Paradigm Shift: Can Rethinking How Technology Is Used Change How Healthcare Is Delivered?

April 24, 2019

// By Althea Fung //

Althea FungTechnology is drastically changing how we live. This is particularly evident in healthcare, where technology like wearable devices such as Apple Watch give users updates on their health in real time. That same technology is opening up new avenues for healthcare organizations to connect with chronically ill patients. The Society for Healthcare Strategy and Market Development (SHSMD) recently released Futurescan 2019-2024: Healthcare Trends and Implications, which looks at how technology reframes the way care is delivered and a number of other key issues.

Big technology companies like Amazon, Apple, IBM, and Google’s parent company Alphabet are making a move into healthcare. With advanced technology in AI (artificial intelligence) and cloud computing, these companies can offer products that move consumers from passive to active participants in their health.

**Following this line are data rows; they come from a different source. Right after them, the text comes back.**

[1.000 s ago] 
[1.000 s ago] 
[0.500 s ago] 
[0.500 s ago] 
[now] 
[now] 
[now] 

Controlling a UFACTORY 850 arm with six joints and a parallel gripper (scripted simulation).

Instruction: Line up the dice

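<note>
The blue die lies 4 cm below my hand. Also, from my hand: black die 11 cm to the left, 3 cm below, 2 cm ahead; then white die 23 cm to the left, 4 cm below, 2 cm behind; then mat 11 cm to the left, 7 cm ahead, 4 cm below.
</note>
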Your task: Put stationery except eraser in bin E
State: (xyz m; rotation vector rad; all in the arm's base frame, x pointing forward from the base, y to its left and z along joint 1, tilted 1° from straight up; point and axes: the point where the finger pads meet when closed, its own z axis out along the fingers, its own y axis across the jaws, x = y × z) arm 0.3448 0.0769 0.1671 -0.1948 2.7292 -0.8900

Many healthcare organizations consider these ventures into healthcare by big companies a potential threat. A Futurescan survey of hospital and health system leaders found nearly half (47 percent) say a major technology company has emerged as a competitor to their organizations’ healthcare services or is very likely to do so. While these companies are changing the way healthcare is delivered, the authors of the Futurescan article “Flipping the Stack: Can New Technology Drive Health Care’s Future?” say the infusion of technology is an opportunity for healthcare organizations to rethink the healthcare delivery model.

Matthew Holt

Matthew Holt

“[Healthcare organizations] started with care delivery and then started to add other things to care delivery because they started to realize the problems with managing people with chronic illness. So they began adding services because static care delivery programs were getting too complex to manage,” says Matthew Holt, co-author of “Flipping the Stack” and founder of The Health Care Blog. He is also cofounder of the Health 2.0 conference with co-author Indu Subaiya, MD. “Then, going back to the ’60s, they started adding enterprise systems. We’ve turbocharged that in the last decade by putting about $30 billion into electronic medical records. Essentially we added a services layer and technology layer on top of care delivery.”

He continues: “The enterprise itself is not enough to manage everything that is going on in the life of chronically ill patients. We’re arguing that the technology platform, which enables us to always be on and monitoring, is going to get distributed. There is enough technology to look at it as a platform that takes over a lot of the supportive functions and advisory functions.”